TASK GOAL :: Every entry is to be returned as it stands, apart from the pictures.

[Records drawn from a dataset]

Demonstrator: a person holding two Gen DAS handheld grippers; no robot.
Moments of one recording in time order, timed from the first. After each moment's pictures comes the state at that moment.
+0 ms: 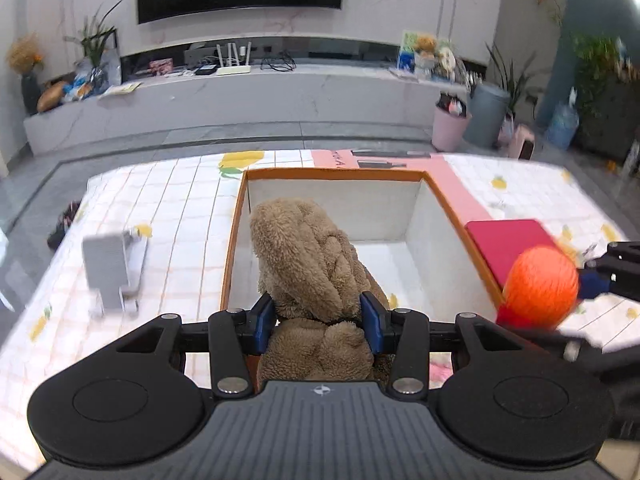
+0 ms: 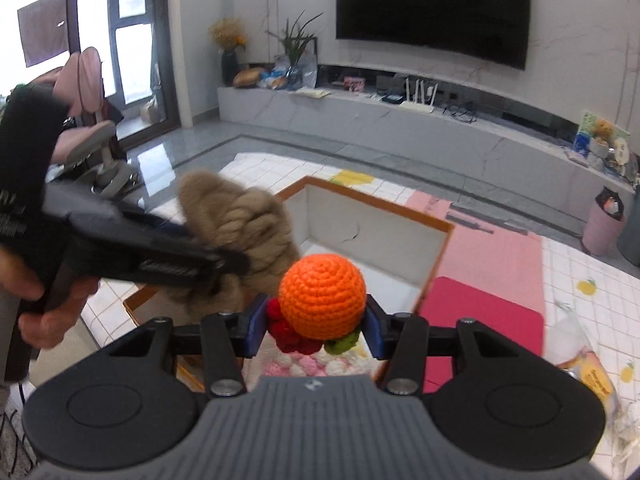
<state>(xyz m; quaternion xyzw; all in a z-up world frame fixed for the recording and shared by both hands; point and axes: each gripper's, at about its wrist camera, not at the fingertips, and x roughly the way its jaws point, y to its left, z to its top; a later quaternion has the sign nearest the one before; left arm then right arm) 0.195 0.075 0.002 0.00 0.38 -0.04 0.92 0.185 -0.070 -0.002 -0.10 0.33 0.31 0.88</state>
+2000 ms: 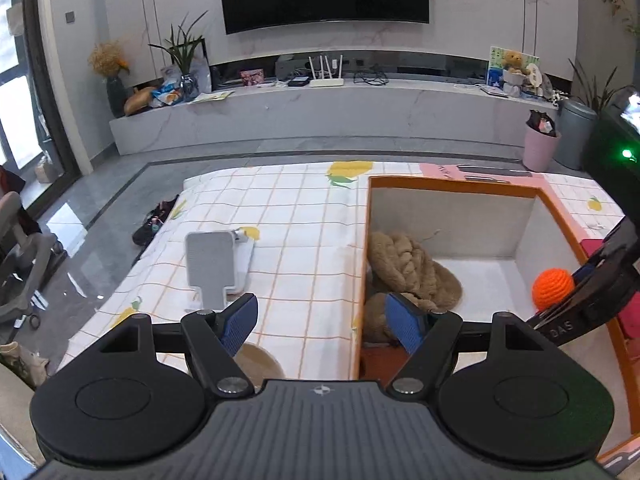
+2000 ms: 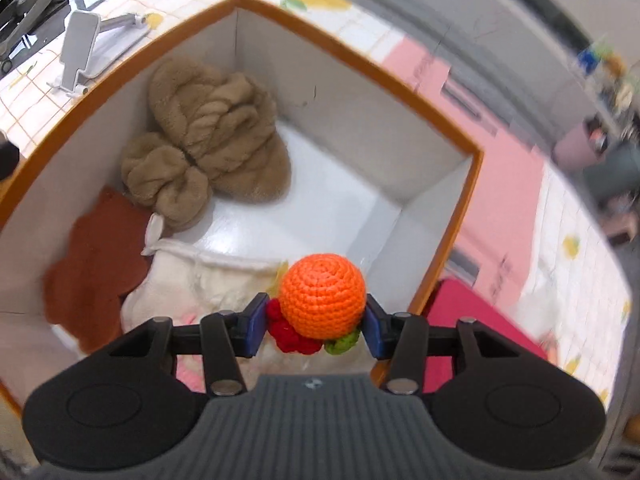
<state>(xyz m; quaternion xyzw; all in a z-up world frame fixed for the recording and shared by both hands) 0.172 0.133 0.001 0.01 0.35 0.10 0.93 0.316 0.018 -0.068 -0.27 0.58 0.19 0.75</state>
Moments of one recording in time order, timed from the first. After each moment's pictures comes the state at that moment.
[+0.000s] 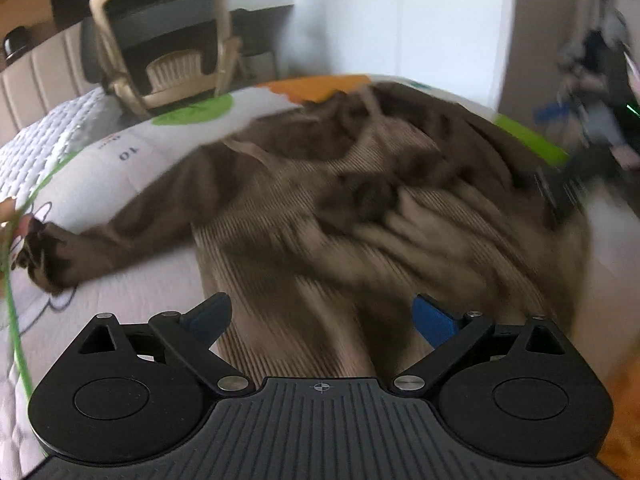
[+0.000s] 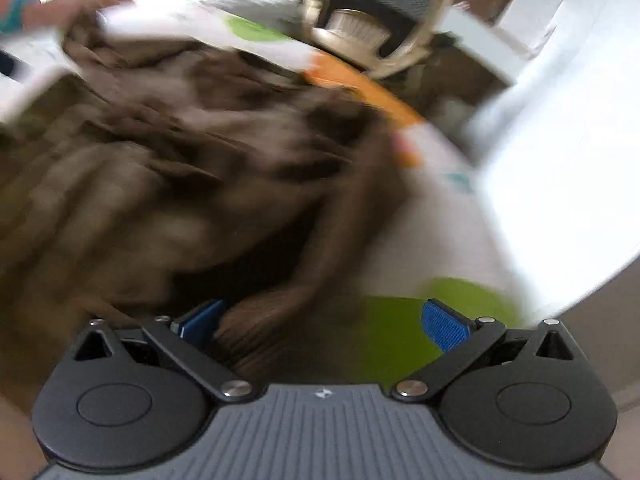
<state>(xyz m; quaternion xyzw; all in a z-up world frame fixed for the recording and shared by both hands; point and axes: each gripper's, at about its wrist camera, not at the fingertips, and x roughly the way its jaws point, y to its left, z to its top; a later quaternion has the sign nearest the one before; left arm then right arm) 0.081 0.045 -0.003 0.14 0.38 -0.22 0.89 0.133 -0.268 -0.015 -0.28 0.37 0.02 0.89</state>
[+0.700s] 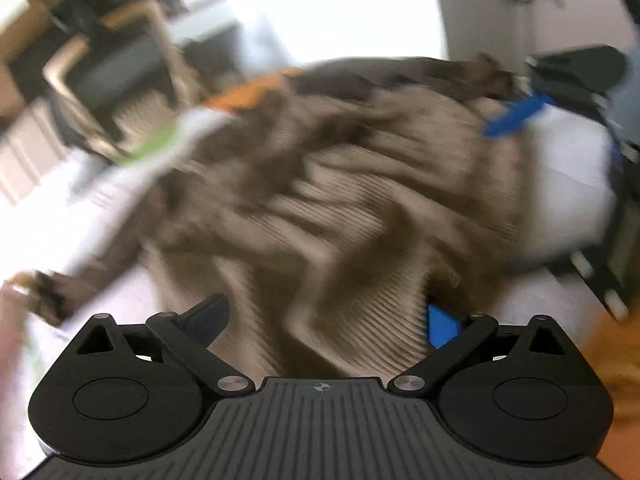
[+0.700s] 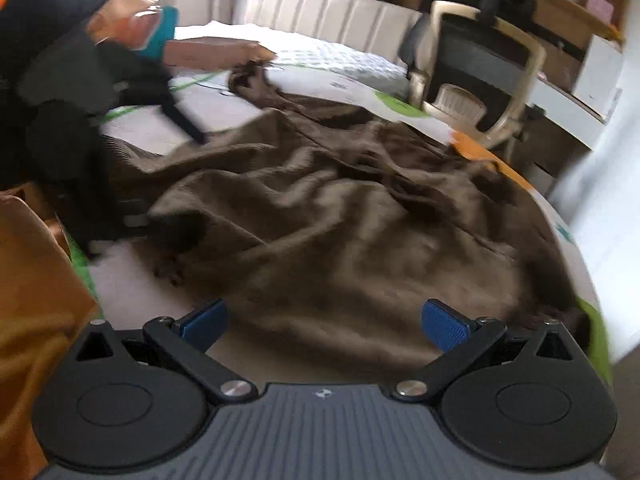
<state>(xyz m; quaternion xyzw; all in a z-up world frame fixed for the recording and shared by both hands) 0.028 -0.015 -0.020 0.28 0.32 -0.20 0.88 -0.009 -0.182 -0.017 -0.19 0.31 0.27 0.89</state>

ANSWER SECTION ::
Demonstrator: a person holding two Gen DAS handheld grippers; no robot.
Moments of one recording in time order, timed from the first. After each moment's pictures comes the state at that moment.
+0 ms: 
+0 ms: 
<state>(xyz m; quaternion xyzw; all in a z-up world frame fixed for the recording and shared by both hands; point and axes: each gripper's, at about its wrist camera, not at the fingertips, and x roughly the way its jaws point, y to its left, z to its top; a later quaternion has the sign nearest the one before; left arm then right arm) 0.195 0.075 0.002 0.00 0.38 -0.04 0.92 0.185 -0.070 -0.002 -0.10 0.33 0.31 0.88</state>
+2000 ms: 
+2000 ms: 
<state>(xyz m; quaternion xyzw; all in a z-up world frame fixed for the recording and shared by both hands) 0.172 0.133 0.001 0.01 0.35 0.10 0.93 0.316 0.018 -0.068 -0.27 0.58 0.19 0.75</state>
Moments of one recording in time order, timed from the first. After each moment's pictures comes the state at that moment.
[+0.000s] 
[+0.000s] 
<state>(xyz m; quaternion xyzw; all in a z-up world frame fixed for the recording and shared by both hands; point and axes: each gripper's, at about its wrist camera, not at the fingertips, and x roughly the way its jaws point, y to its left, z to its top; a later quaternion has the sign nearest the one before; left arm then right arm) 0.081 0.045 -0.003 0.14 0.38 -0.22 0.89 0.133 -0.268 -0.015 -0.28 0.37 0.02 0.89</state>
[+0.700s] 
[+0.700s] 
<state>(xyz m; quaternion xyzw; all in a z-up world frame fixed for the recording and shared by both hands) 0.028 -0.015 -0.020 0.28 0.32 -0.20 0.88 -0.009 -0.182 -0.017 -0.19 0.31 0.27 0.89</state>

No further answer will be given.